In the interim, the board argued over whether the applicant’s financial disclosure had been adequate to make a qualified and eligible decision. After the ethics board cleared Giglio to vote, the board in another 3-2 vote in November 2018 determined Calverton Aviation and Technology to be qualified and eligible to buy and develop the site in keeping with the adopted urban renewal plan.
The contract of sale requires the town to subdivide the property into eight lots — three of which, comprising the 1,644 acres, including the site’s two runways, will be transferred to CAT at closing. The contract is contingent on the town filing a final subdivision map with the county clerk within one year of the end of the buyer’s due diligence period. The clock started ticking when CAT gave the town notice to proceed to closing on May 15, 2019.
By that time, the town had already begun the process to obtain the subdivision approval required by its contract with CAT. The town had already filed amended its previous 50-lot subdivision map, which had been pending before the planning board since 2015 but never acted upon.
The town’s special counsel, Frank Isler, met with the planning board in March to review the revised map. The planning board held a May 2 public hearing on the revised subdivision map. And on June 20, the planning board granted preliminary approval to the eight-lot subdivision. Final approval will come after the town obtains necessary subdivision approvals from the Suffolk County Department of Health Services and the State DEC.
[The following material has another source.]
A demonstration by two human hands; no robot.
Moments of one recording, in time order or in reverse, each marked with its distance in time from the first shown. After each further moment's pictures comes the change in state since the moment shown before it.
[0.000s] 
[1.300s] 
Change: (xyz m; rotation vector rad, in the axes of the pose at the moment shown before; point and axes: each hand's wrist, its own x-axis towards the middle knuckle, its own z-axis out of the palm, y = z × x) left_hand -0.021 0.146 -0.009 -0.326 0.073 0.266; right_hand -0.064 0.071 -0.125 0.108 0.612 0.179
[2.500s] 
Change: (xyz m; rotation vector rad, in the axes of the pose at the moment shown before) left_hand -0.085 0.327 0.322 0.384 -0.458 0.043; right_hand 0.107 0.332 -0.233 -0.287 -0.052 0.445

In the Dec. 30 interview, Giglio accused Jens-Smith of unnecessarily delaying the subdivision and keeping board members in the dark about its status. She said she had not seen the town’s applications to the county health department or the State DEC, or any responses from those agencies and said she was unaware where those applications stood.
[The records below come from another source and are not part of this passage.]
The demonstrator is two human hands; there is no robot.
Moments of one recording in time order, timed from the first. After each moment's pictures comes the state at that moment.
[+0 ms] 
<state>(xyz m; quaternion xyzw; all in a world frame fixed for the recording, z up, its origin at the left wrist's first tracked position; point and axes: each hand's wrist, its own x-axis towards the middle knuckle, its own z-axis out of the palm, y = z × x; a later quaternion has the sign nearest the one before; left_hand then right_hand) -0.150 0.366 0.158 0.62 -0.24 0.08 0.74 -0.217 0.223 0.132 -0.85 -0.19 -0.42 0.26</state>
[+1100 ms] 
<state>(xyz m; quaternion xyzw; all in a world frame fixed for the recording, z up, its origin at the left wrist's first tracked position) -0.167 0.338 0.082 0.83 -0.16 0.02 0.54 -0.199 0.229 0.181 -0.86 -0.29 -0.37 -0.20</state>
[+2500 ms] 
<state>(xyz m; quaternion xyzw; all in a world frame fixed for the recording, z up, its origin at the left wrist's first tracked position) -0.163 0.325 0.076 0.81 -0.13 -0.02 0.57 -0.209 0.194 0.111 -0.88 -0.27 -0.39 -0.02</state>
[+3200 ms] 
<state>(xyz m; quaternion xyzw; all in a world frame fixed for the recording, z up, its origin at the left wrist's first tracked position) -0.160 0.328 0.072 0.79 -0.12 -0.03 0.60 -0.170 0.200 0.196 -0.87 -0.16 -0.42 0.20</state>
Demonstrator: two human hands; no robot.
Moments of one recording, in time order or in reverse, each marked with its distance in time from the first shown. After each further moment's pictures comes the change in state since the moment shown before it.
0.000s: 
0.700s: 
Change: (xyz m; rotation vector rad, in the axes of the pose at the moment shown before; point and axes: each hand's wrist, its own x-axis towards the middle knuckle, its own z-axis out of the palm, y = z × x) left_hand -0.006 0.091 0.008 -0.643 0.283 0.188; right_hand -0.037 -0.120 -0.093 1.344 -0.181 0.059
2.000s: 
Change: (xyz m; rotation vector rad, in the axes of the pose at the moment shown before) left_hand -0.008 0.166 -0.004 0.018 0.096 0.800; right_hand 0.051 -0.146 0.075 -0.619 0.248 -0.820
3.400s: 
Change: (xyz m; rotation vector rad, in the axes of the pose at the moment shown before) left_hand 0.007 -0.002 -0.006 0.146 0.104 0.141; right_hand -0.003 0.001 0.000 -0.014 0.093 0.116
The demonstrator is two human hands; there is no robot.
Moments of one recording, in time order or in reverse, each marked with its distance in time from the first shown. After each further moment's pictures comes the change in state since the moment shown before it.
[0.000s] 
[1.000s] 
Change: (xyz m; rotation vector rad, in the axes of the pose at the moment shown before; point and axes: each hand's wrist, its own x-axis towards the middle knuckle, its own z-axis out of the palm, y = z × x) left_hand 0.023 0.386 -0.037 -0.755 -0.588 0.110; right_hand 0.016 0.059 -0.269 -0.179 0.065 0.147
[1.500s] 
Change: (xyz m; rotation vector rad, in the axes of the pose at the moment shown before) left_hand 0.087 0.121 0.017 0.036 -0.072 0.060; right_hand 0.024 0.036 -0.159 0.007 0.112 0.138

Giglio said she would like to assume the role of “point person” for the town to shepherd the subdivision application through the process with the county health department and State DEC. She said she is a logical choice because of her business background as a permit expediter.
“I have the experience and I know how to do this,” she said. Giglio said she had already spoken to Aguiar, Councilman Tim Hubbard and incoming Councilman Frank Beyrodt about it and believed it would be discussed at a work session in the new year.
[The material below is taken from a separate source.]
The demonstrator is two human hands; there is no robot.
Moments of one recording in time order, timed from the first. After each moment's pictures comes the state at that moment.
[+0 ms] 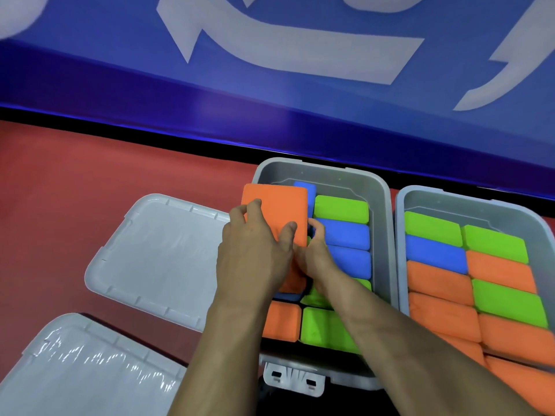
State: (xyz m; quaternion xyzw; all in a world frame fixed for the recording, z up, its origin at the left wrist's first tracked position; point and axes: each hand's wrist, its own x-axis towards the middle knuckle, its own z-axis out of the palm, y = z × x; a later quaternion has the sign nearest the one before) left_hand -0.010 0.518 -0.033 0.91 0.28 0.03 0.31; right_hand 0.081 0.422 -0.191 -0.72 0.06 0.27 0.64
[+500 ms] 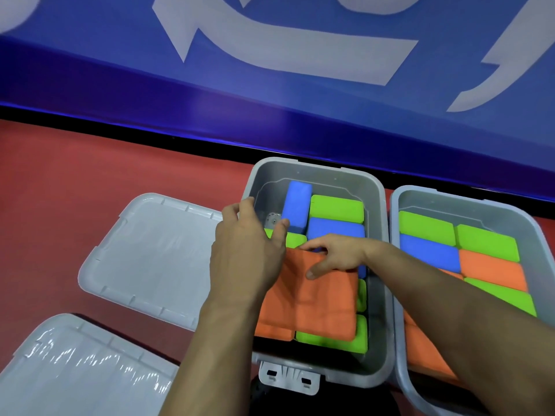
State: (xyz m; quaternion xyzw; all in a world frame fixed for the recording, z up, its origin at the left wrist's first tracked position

Yesterday, Aguiar acknowledged that the councilwoman had brought it up, but said as far as she is concerned, it was a non-starter.
“I’m going to take the lead on it,” Aguiar said. It’s her responsibility as supervisor, “and the board will be always be kept fully informed,” she said.
“I’m a New York State-licensed real estate agent and I’m fully familiar with land sales and acquisitions,” Aguiar said.
“I have been briefed by Mr. Isler. If we have to move forward, and I anticipate we are, then we have to make sure we protect that land and hopefully utilize the money and give some of it back to the public.”
In addition to the net cash proceeds of the sale, the property in private hands will generate between $3 million and $4 million in real property taxes annually, according to town officials.